Would you copy all lines in the data that contain the word "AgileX"?

▶ _Data for the task_:

BEGIN

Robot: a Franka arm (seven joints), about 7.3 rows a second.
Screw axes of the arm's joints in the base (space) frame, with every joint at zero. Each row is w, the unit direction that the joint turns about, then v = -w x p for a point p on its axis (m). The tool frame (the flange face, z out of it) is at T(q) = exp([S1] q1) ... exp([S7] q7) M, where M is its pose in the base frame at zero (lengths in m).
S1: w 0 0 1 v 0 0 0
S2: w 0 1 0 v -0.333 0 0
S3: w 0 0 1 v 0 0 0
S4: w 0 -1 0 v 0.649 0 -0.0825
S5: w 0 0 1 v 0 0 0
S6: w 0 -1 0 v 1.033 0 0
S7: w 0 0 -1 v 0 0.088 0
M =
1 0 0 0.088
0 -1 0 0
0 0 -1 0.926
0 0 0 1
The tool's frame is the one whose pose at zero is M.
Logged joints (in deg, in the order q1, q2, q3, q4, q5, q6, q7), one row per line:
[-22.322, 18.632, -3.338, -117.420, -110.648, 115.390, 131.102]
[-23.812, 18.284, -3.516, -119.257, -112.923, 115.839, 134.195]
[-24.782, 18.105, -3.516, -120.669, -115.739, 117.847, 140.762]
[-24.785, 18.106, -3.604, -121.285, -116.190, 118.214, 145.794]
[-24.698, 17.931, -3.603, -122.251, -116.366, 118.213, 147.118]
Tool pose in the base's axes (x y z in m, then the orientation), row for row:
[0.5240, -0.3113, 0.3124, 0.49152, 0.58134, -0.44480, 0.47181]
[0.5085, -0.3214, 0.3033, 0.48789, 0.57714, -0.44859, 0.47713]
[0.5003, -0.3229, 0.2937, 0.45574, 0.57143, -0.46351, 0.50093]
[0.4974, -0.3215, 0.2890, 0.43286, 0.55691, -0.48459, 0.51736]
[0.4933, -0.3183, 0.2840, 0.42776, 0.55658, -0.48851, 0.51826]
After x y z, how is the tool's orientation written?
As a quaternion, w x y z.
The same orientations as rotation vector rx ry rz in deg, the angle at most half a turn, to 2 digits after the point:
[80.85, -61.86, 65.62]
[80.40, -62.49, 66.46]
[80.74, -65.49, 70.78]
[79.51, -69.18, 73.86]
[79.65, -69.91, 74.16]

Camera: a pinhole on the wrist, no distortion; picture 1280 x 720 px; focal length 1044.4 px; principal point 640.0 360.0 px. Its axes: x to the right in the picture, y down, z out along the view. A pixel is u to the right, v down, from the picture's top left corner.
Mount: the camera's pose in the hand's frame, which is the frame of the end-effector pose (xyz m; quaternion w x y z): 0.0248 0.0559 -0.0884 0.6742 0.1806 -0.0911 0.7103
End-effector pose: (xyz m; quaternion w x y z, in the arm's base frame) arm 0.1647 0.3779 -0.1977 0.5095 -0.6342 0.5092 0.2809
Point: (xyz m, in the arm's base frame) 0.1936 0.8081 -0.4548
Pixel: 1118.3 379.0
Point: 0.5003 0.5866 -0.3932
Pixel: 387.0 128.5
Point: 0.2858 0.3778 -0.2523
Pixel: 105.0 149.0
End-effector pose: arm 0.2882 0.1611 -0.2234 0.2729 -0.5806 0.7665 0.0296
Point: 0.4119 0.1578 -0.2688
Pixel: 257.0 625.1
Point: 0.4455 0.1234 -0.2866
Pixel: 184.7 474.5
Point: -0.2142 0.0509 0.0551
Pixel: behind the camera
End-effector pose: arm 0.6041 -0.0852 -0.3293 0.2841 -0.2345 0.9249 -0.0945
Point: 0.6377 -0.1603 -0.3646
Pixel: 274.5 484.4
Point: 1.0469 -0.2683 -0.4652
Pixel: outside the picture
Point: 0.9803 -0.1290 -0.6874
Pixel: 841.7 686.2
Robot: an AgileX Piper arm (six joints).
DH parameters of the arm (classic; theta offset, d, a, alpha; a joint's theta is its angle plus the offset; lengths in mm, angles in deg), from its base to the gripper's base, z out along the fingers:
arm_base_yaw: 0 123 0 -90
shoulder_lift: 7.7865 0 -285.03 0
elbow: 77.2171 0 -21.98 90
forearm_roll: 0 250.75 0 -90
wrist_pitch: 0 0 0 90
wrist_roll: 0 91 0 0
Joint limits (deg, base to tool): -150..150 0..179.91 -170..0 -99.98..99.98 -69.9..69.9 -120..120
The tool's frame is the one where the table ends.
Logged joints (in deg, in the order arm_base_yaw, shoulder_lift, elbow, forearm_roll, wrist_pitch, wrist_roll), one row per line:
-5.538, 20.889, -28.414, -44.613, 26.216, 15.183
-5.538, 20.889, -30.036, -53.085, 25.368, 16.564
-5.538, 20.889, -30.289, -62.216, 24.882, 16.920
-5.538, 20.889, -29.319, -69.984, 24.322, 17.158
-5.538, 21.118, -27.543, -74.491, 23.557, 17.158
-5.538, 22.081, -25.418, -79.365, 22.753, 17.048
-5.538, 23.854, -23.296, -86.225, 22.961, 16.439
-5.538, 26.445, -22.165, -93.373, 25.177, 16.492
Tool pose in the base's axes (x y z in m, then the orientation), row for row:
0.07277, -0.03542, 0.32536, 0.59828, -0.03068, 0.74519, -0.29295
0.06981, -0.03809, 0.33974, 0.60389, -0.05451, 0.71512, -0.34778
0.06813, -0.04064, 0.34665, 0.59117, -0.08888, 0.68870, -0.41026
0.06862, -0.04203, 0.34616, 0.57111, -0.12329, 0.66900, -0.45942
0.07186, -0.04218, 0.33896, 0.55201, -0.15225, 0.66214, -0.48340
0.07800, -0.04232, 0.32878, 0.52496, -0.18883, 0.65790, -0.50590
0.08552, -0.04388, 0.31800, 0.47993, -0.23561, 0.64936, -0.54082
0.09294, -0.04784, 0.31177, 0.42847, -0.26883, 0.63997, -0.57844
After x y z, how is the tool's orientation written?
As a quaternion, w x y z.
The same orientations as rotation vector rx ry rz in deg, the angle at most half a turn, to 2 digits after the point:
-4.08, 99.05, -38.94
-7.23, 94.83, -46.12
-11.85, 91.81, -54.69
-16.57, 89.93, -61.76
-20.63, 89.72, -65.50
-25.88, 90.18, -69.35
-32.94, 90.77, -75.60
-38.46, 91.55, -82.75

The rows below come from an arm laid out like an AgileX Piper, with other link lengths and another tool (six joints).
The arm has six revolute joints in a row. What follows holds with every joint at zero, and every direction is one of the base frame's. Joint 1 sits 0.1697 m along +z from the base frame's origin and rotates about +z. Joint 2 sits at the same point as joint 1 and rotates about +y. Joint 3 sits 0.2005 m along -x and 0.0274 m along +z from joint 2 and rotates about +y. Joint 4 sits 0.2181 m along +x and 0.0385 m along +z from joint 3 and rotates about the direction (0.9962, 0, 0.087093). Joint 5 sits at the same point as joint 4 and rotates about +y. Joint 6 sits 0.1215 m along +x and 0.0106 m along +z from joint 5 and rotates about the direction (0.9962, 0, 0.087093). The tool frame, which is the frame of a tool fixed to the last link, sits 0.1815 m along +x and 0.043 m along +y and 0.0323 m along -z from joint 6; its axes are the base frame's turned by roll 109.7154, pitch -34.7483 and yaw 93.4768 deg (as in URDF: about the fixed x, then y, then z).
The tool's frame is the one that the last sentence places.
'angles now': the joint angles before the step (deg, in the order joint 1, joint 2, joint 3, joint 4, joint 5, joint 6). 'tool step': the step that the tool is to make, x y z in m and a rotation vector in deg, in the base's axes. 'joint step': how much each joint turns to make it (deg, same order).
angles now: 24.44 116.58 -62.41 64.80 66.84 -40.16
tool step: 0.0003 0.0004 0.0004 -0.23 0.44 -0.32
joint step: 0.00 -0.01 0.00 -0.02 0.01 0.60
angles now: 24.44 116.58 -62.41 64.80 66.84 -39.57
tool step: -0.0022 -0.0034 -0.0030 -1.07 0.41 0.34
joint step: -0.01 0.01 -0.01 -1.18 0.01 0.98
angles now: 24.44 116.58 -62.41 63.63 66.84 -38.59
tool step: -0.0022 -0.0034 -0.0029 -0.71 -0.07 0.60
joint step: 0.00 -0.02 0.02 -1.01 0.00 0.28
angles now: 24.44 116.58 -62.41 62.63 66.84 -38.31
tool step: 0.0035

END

▶ _Response to the exercise_:
Robot: an AgileX Piper arm (six joints).
The rows below come from an arm laid out like an AgileX Piper, with other link lengths and another tool (six joints).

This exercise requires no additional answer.